ACTIVITY —
Show every line of the data that contains the string "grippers".
══════════════════════════════
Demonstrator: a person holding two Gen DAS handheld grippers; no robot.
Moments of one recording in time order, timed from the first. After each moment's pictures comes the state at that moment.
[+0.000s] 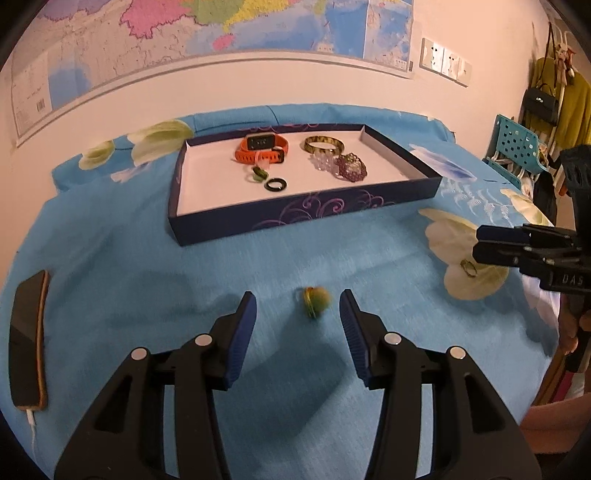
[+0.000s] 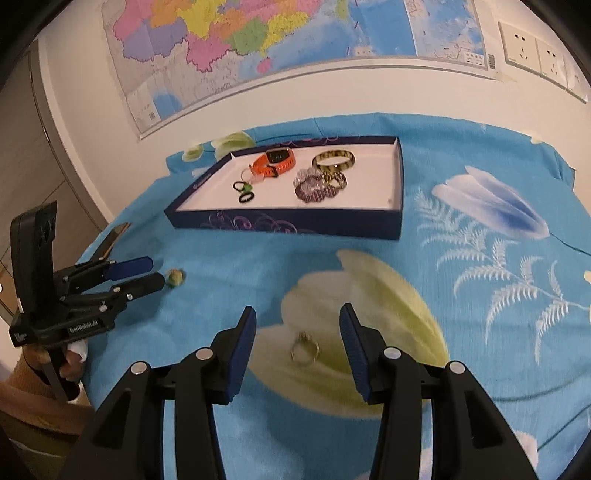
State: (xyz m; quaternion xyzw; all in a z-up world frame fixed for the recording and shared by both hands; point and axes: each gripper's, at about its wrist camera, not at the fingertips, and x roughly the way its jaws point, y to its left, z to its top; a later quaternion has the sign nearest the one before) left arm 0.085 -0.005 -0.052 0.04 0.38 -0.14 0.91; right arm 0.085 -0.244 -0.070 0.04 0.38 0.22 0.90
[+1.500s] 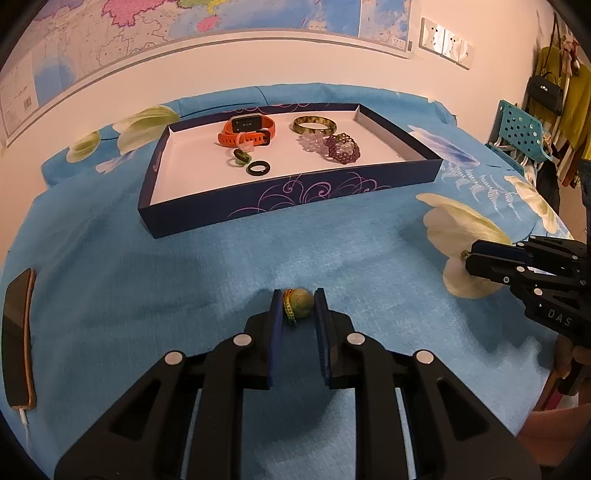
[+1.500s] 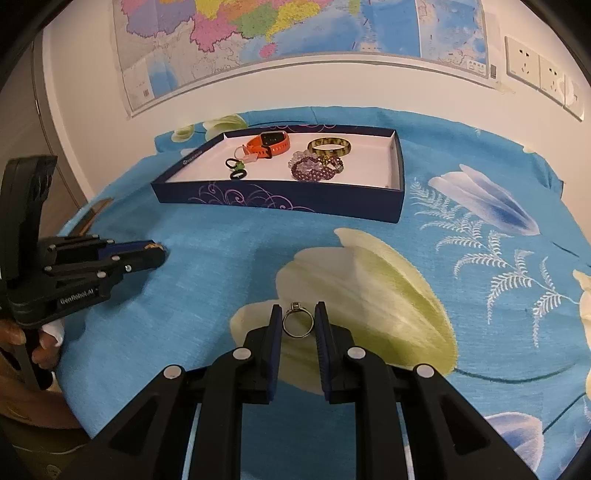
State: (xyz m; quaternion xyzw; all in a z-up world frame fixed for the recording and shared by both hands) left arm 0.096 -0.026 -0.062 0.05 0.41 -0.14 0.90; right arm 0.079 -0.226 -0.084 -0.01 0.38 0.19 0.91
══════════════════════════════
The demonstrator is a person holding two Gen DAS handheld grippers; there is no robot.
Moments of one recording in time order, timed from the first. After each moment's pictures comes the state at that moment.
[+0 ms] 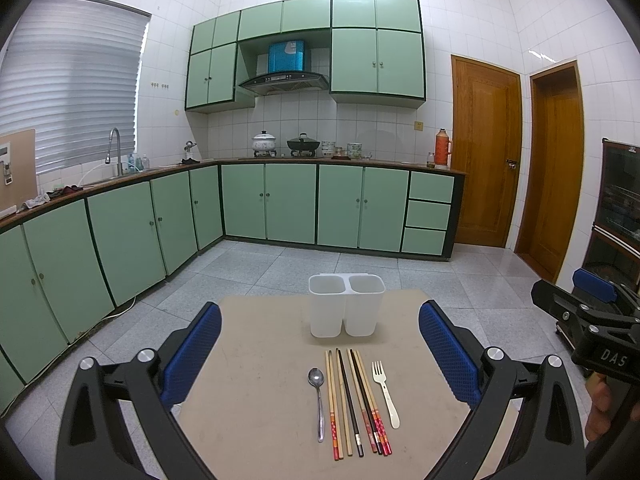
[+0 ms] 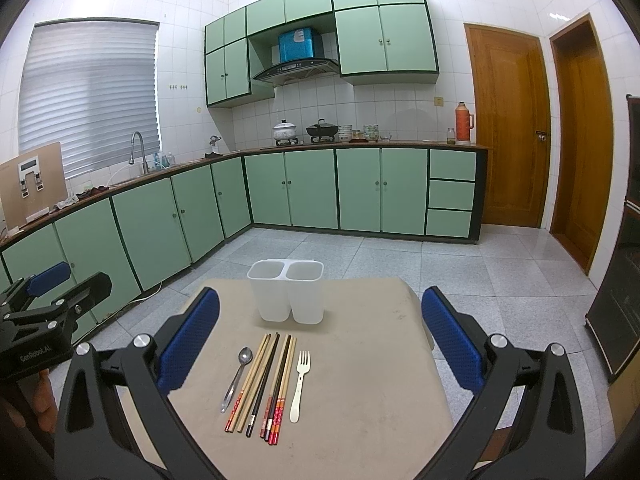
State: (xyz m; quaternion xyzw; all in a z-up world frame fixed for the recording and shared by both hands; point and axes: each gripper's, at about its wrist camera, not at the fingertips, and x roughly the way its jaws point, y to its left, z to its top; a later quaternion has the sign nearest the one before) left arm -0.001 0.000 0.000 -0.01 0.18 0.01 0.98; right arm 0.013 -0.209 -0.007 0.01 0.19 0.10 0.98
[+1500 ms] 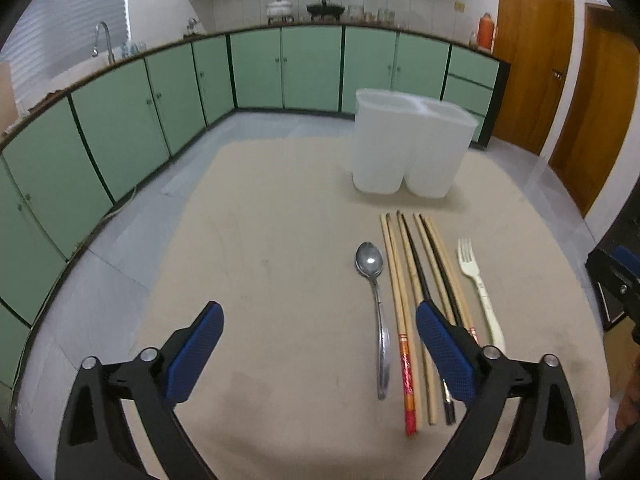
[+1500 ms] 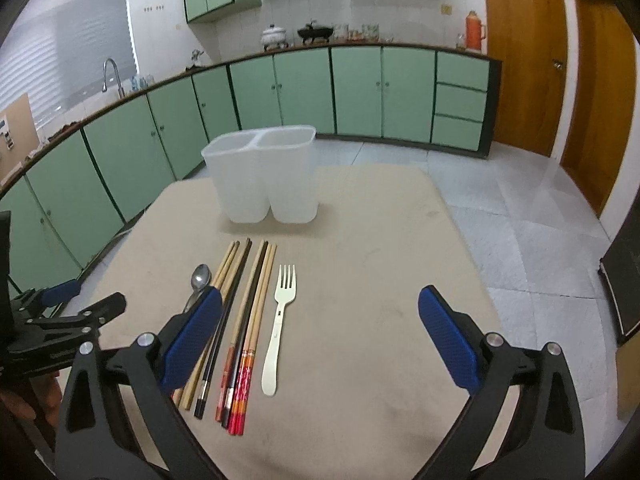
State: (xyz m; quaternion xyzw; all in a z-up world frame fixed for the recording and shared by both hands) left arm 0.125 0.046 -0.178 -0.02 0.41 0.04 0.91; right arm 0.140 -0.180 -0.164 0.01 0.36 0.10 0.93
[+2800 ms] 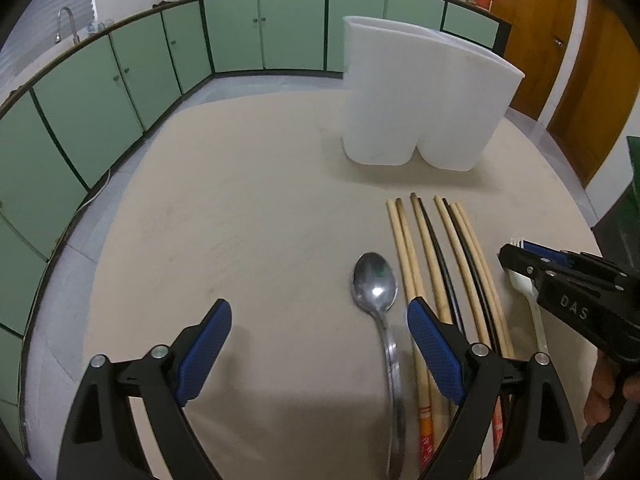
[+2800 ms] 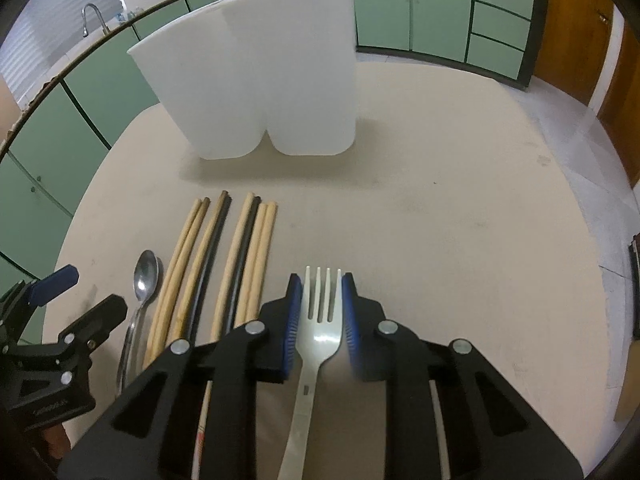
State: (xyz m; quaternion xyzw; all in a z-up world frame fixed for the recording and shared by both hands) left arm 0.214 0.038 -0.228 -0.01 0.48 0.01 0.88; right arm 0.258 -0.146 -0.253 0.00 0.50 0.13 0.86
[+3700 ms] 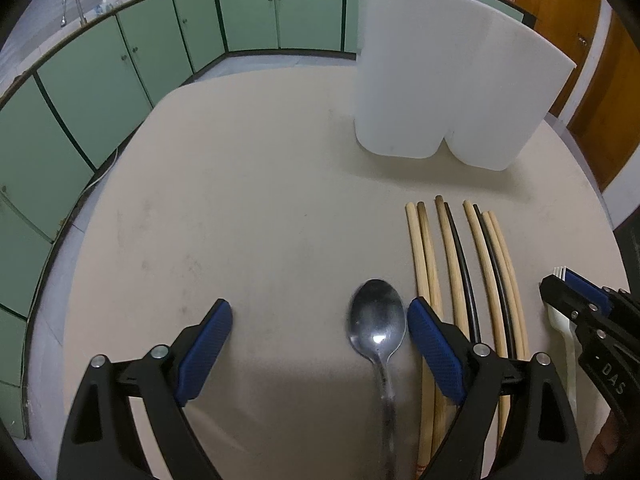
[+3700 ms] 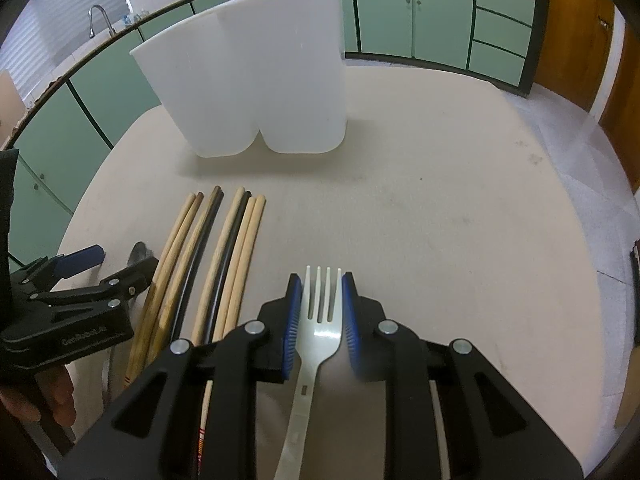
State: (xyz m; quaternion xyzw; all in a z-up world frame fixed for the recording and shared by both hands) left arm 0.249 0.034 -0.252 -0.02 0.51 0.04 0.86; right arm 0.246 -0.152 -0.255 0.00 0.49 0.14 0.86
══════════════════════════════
TASK SOLUTION —
Demonstrator: a person holding two Gen DAS handheld grippers; no robot.
The demonstrator is a person holding two Gen DAS handheld grippers; there is no robot.

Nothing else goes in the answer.